Читать «Нагрудный знак «OST»» онлайн - страница 165

Виталий Сёмин

Мне хотелось очистить память, изжить из нее свой конфуз. Для этого надо было еще раз пережить его с тем, кто готов простить. Несколько раз заговаривал с Ванюшей. Он отмахивался: «Брось ты!» Хотя не был со мной молчалив. Учил различать благоприятные и тревожные приметы: например, отправляясь на опасное предприятие, не следует почему-то причесываться и считать, скажем, деньги или сломанные зубцы в расческе. Очень серьезно отнесся к моему рассказу о мстительном католическом боге, который наказал меня за то, что я повторял, не зная их смысла, любимые словечки Жана.

– Шутки шутками,– сказал Ванюша,– а лучше забудь.

Однако самые черные приметы ни от чего Ванюшу не удерживали. Помню, что перед выходом на опасное предприятие приметам устраивалась настоящая ревизия. С шуточками или без шуточек, но все в барачной комнате в нее вовлекались. Не надел ли кто в спешке рубашку наизнанку, кого первым увидели, выходя на порог, мужчину или женщину. Ни архитектор Аркадий, ни слесарь Петрович не пытались возражать.

В начале марта мы с Ванюшей пронесли в лагерь еще два пистолета.

По воскресеньям, когда не выгоняли на фабричные и лагерные работы, желающим разрешалось пойти поработать к немцам в город. Я хотел назвать этих немцев частными нанимателями, но «наниматель» здесь никак не подходит. Не было никакого предварительного уговора; чаще, чем слово «работать», употреблялся глагол «гельфен» – «помогать», нельзя было даже выбрать себе нанимателя. Делалось это так. Утром в воскресенье у вахтштубы собирались пять-десять немцев, которым на воскресенье требовалось по два-три «помощника». Немцы стояли в стороне, распоряжались полицаи. Так что даже немца по лицу (скупой – не скупой, человек – не человек) нельзя было выбрать. О самой работе и об оплате не было и речи. Не берусь утверждать, но, должно быть, все это официально и оформлялось так, что употребляться должен был глагол «гельфен», а не «арбайтен». Можно было догадаться, что противозаконна сама мысль об оплате «помощников», так сообщнически подмигивали полицаи: «брот», «эссен». Мол, хоть и запрещено, а хлеба дадут! Вообще этому воскресному набору «помощников» придавался некоторый оттенок противозаконной уступки, вроде сбора крапивы для лагерной баланды на пустыре, прилегающем к лагерю. Сбор был устроен весной сорок пятого года, и лагерный комендант показывал, что это он на свой страх разрешил.

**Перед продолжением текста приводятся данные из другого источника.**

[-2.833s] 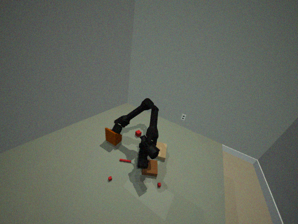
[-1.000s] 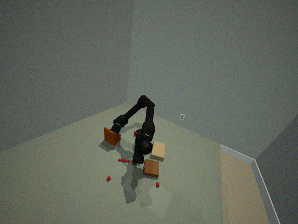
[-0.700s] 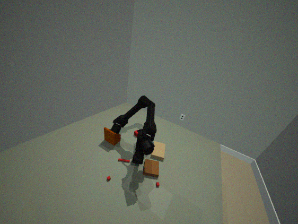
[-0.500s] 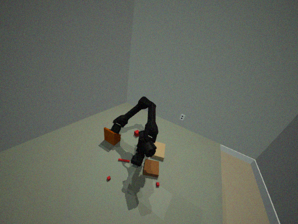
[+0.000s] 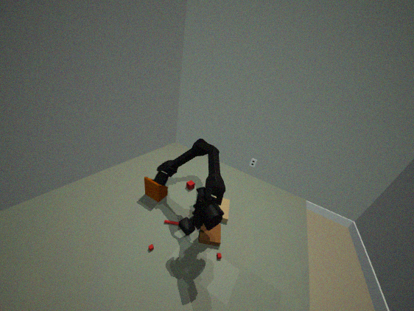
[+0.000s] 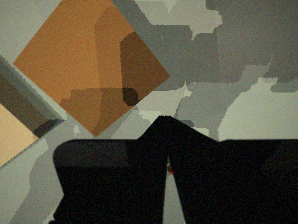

Иногда полицаи заходили так далеко, что называли профессии нанимающих:

– Бауэр!

– Беккарай!

– Кранкенхауз!

Мол, у крестьянина, в пекарне или больнице все-таки догадаются накормить.

По лицу коменданта было видно, что, отступая от требований режима, он не то рассчитывает на благодарность, но был бы удивлен, не обнаружив ее. Злоба, ожесточение, жестокость – это и сейчас можно себе представить. Гораздо труднее представить чувство превосходства, которое по-особому освещало злобу и ненависть. Недостаток каких качеств оно заменяло, возникло ли вместе с фашизмом или само его породило, не знаю. Но в снисходительности оно проявлялось не меньше, чем в многочисленных «ферботен». «Высокомерие», «заносчивость», «гордость» мало что объясняют. Отношение к старым порокам в Германии было таким же, как во всем мире. Высокомерие осуждалось, скромность восхвалялась. Но все это были пороки с разными лицами. Однако и для заносчивых, и для скромников, и для гордецов чувство превосходства над ненемцами было единым. Как в белой коже европейца, черной – африканца, здесь стиралась разноликость. Фашизм стремился к тому, чтобы каждый ненемец видел одно лицо и слышал одну интонацию. И я слышал. Все знают эту интонацию. В кинотеатре, в трамвае, в любом общественном месте громко переговариваются нагловатые парни, убеждая друг друга, что они бравые ребята.